_Task statement:_ With the string "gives" as the filter, copy each matching line from the records.
:: Data ::
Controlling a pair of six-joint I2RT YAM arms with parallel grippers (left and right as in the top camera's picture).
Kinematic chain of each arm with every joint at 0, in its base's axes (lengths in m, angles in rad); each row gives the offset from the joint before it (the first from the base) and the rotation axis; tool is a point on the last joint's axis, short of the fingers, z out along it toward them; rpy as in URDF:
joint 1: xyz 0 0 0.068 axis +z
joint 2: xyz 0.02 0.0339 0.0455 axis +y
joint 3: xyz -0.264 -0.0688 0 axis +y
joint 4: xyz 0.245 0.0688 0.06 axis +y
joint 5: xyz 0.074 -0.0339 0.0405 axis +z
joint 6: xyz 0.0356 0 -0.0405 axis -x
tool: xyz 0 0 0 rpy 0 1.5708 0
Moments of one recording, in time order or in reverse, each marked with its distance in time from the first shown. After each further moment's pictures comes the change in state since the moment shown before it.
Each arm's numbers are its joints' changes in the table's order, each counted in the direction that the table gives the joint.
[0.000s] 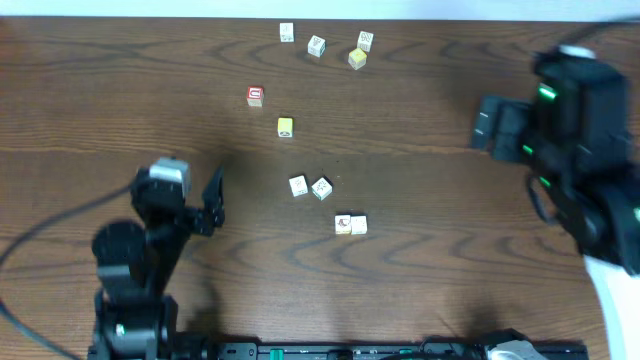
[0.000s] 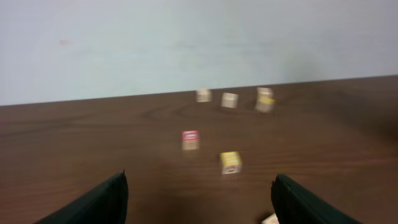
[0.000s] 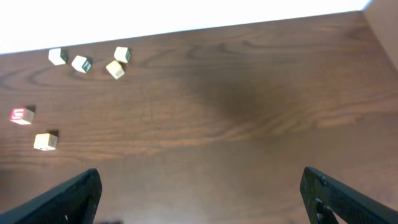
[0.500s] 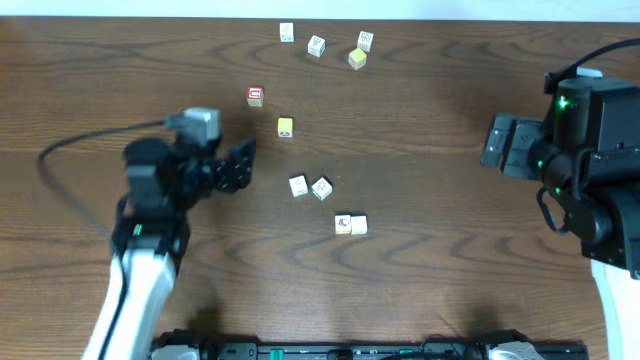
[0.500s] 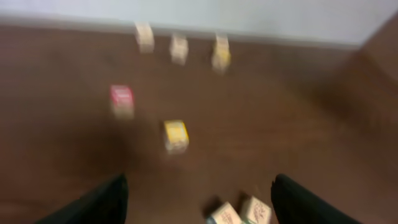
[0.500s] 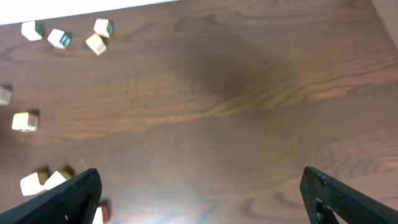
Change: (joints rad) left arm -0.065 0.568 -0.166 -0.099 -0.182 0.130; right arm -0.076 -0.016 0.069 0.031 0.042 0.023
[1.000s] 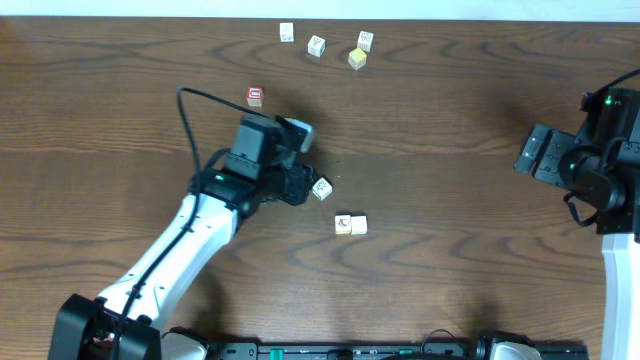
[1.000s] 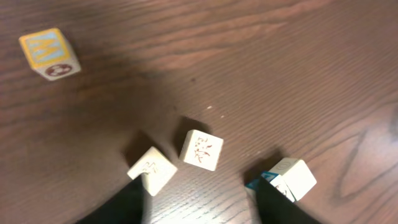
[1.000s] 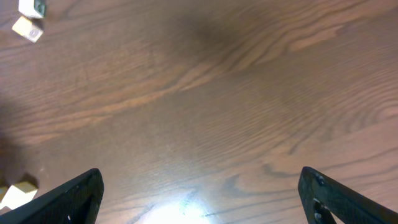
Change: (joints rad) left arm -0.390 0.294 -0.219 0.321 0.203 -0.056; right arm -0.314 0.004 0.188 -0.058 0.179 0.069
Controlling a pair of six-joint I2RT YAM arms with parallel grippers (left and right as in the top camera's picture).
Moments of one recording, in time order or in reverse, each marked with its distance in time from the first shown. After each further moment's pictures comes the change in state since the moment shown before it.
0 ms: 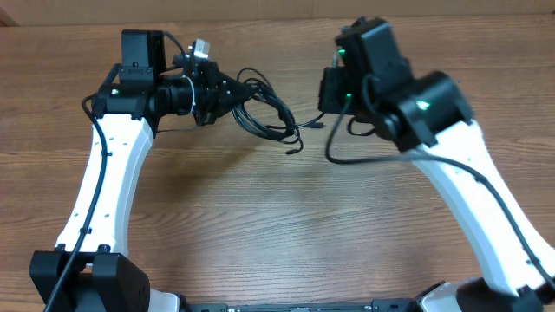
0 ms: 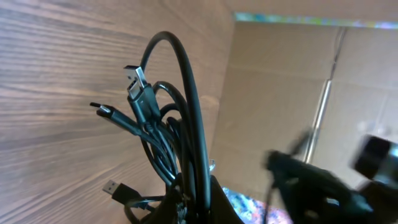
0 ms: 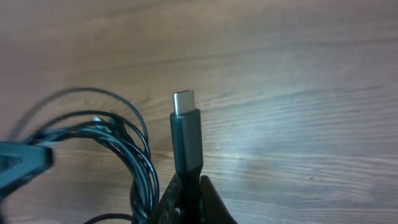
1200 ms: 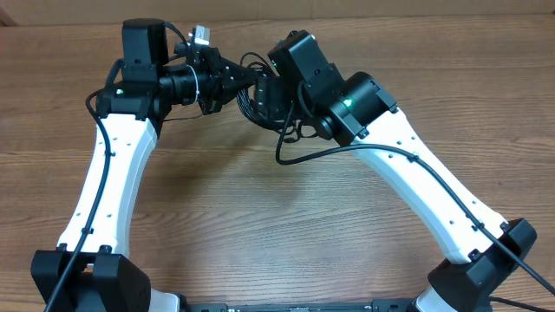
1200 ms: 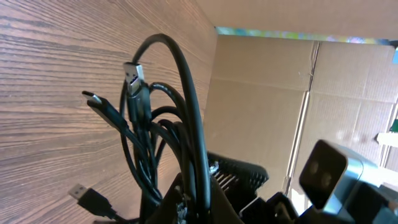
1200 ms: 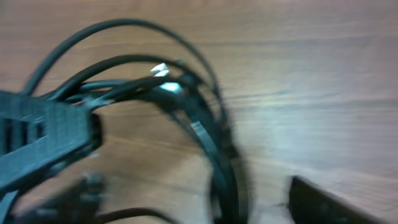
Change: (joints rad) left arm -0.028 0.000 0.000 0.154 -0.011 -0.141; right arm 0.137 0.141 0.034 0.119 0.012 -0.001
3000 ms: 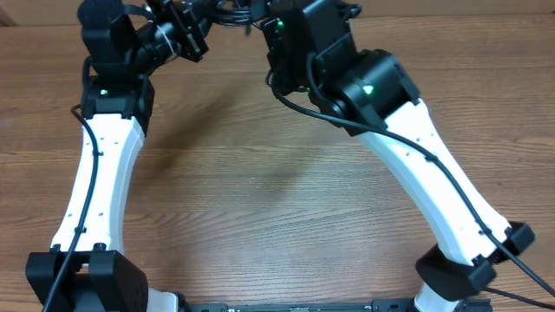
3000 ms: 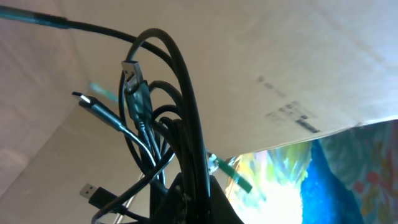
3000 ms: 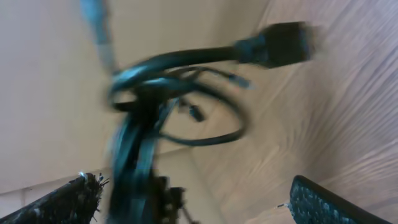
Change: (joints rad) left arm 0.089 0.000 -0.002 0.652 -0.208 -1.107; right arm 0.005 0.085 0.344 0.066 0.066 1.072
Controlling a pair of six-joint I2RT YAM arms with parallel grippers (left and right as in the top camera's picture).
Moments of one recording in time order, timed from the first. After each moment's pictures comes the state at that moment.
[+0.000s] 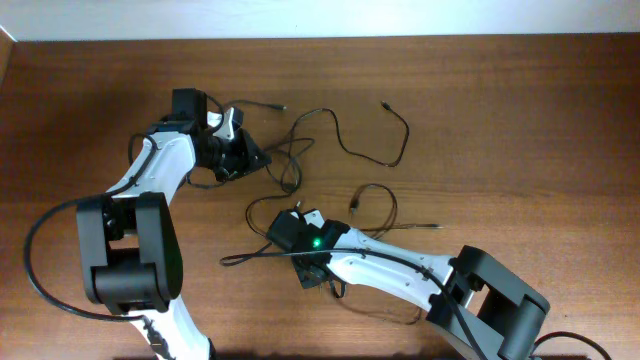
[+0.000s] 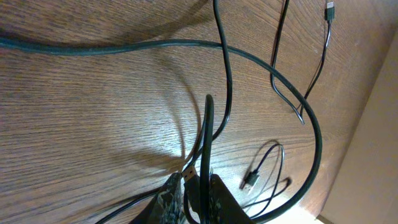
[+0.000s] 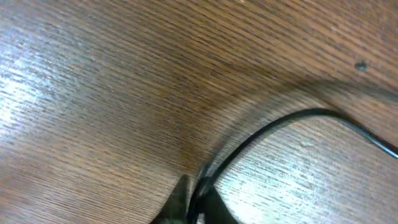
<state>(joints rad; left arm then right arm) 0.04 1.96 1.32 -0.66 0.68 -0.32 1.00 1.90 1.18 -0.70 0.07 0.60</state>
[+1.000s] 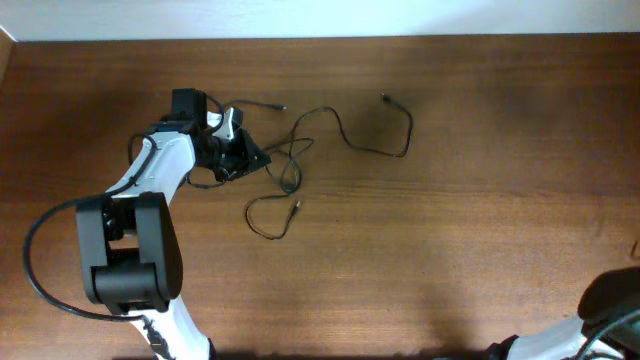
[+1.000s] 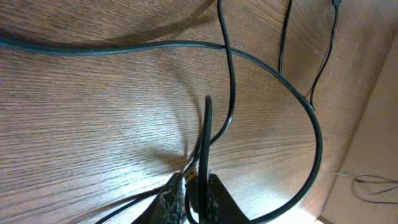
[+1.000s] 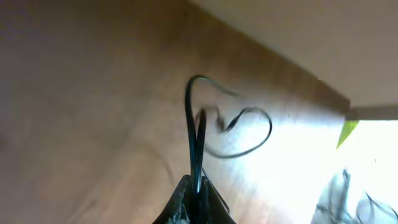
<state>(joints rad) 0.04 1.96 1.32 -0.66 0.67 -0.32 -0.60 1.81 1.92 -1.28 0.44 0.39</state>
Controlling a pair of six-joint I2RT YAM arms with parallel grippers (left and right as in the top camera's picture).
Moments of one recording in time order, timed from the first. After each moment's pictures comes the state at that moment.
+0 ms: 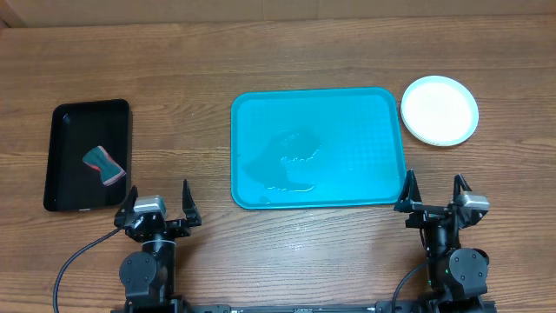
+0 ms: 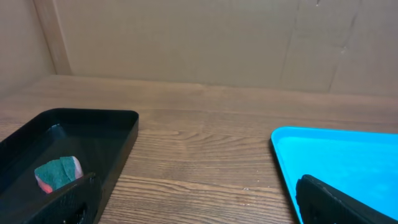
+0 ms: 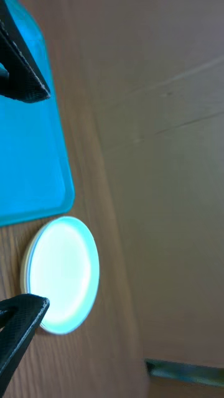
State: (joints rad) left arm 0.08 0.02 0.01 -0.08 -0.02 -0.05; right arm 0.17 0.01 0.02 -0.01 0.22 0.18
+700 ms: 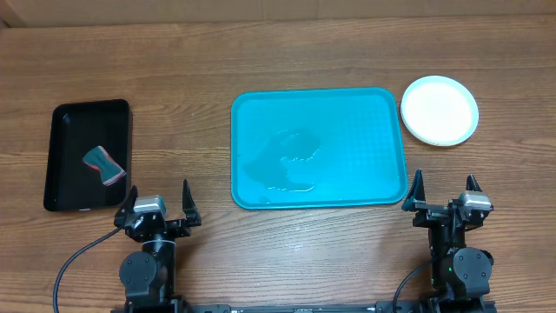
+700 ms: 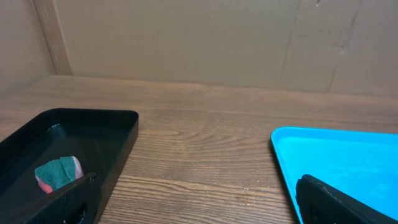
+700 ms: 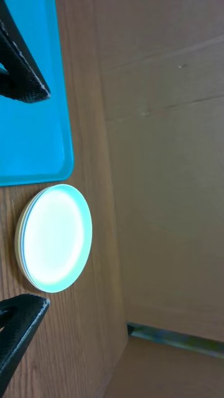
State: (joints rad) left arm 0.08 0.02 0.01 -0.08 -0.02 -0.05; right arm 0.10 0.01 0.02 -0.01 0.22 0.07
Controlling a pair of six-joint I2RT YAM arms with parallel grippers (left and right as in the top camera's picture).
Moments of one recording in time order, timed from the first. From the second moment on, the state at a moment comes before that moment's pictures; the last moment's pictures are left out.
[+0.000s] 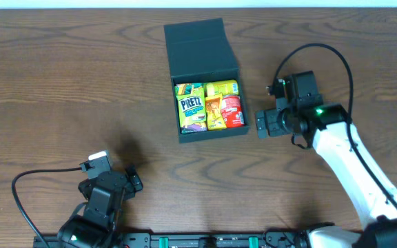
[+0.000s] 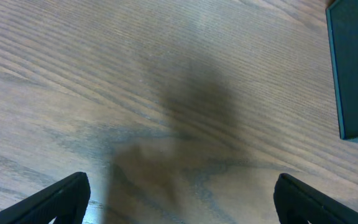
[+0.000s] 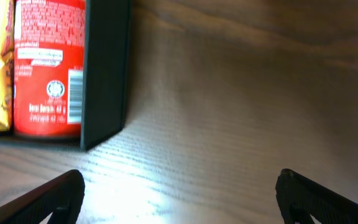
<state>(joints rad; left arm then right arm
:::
_Task output:_
Kinematic chain of each arm with every joint at 0, in its base's axes (lengths in m, angles in rad); each row gives the offset from the joint before it (the first from the base) and the rotation axis; tool is a point on the last joint's axis, short of the fingers, z out along it toward them; rpy as in URDF:
Each arm's numbers are its joints' changes in the table's order, each counted in the direction that the table gives the joint.

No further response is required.